The mean similarity score is dependent on the complexity of the feature being annotated. Box and whisker, and scatter plots of pairwise, voxel-based similarity scores for various samples. The average similarity scores are 69 ± 5, 43 ± 9, and 27 ± 6% for microtubules, mitochondria, and actin, respectively. Because of the high contrast and simplicity of microtubules, they represent a best-case scenario.

Figure 6

Five common types of discrepancy in annotation of cellular features. Subjective choices made by each annotator lead to inconsistencies in the final annotation both visually and quantitatively. Subjectivity during segmentation of various features within the data leads to different actin branch points (a), incidental overlap (b; black arrows), length variations (d), and missing data (e), whereas annotation pen size can lead to width variations (c). In most cases, small variations occur in segmenting the same features (c–e), but in some cases, large variations occur when disparate features are segmented and happen to overlap (a,b). Green indicates voxels in one annotation, blue indicates voxels in a second annotation, and red indicates voxel agreement between the two annotations.

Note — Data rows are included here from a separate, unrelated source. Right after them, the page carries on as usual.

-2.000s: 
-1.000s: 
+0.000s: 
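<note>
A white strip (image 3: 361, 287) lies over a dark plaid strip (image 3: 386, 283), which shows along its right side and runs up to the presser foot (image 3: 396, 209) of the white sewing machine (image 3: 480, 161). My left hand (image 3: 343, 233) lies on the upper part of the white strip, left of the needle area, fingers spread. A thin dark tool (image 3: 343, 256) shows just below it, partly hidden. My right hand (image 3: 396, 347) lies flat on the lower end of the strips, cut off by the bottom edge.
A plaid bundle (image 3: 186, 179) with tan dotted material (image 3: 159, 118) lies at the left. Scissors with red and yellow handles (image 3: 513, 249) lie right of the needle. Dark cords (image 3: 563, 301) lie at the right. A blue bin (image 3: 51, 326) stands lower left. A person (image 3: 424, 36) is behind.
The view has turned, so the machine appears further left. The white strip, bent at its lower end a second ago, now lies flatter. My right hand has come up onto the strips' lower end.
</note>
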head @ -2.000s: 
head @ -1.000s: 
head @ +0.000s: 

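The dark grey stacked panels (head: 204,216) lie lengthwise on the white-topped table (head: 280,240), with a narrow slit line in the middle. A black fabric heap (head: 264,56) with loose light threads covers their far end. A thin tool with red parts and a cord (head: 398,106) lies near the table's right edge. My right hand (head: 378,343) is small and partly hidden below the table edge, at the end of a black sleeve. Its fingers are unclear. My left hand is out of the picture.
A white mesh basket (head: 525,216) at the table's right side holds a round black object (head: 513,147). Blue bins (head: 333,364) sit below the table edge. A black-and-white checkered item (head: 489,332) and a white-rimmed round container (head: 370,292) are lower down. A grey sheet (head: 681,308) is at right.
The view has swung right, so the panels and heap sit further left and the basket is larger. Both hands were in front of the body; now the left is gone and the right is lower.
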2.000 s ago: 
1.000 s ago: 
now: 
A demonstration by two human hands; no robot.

Examples (a), (b), and (c) are from actin, whereas (d) is from microtubule and (e) is from mitochondria, however, it is important to note that excluding (a), these discrepancies can be found in all of the cellular features being annotated. Scale bars are 25 nm.

Figure 7

Voxel-based similarity scores are comparable with previously published similarity results. To recreate the similarity results previously reported, but in terms of voxel-based similarity, three expert annotations of actin were merged (d) and each individual annotation (a–c) was then compared in a pairwise fashion with the combined data set. The individual annotations ranged from 38 to 57% in their similarity to the combined data set, a similar range as previously reported (Rigort et al., 2012). Voxel-based similarity scores (Dice coefficient) between a semi-automated annotation using ZIBAmira and seven manual actin segmentations show 30 ± 5% agreement, indicating the semi-automated annotation software is performing in the range of manual annotations (e).

Figure 8

Merging annotations and removing questionable voxels improves variability. To improve similarity and decrease variability, actin annotations were merged in two different ways. Pairs Drop One keeps only the voxels agreed upon by both annotations in each pair, whereas Triplets Drop One keeps the voxels agreed upon by at least two annotations in each triplet. In both cases, the kept voxels are then compared with another similarly merged data set using a pairwise Dice coefficient similarity score. When compared with the average pairs Dice coefficient, dropping the voxels that are not agreed upon by both pairs of modified merged annotations significantly decreases the similarity (right). However, applying a similar methodology to merged sets of triplets significantly improves the variability of merged sets of triplets when compared with pairs. **p < 0.0001.

Figure 9

Including more annotations improves variability, to a point. Using the seven manual actin annotations, every unique combination of pairs through sextets was created and sampled to determine the number of voxels in agreement with at least one other annotation. As more annotations are included, this metric increases significantly with each addition, beginning to plateau between quintet and sextet groups. *p < 0.05, **p < 0.0001.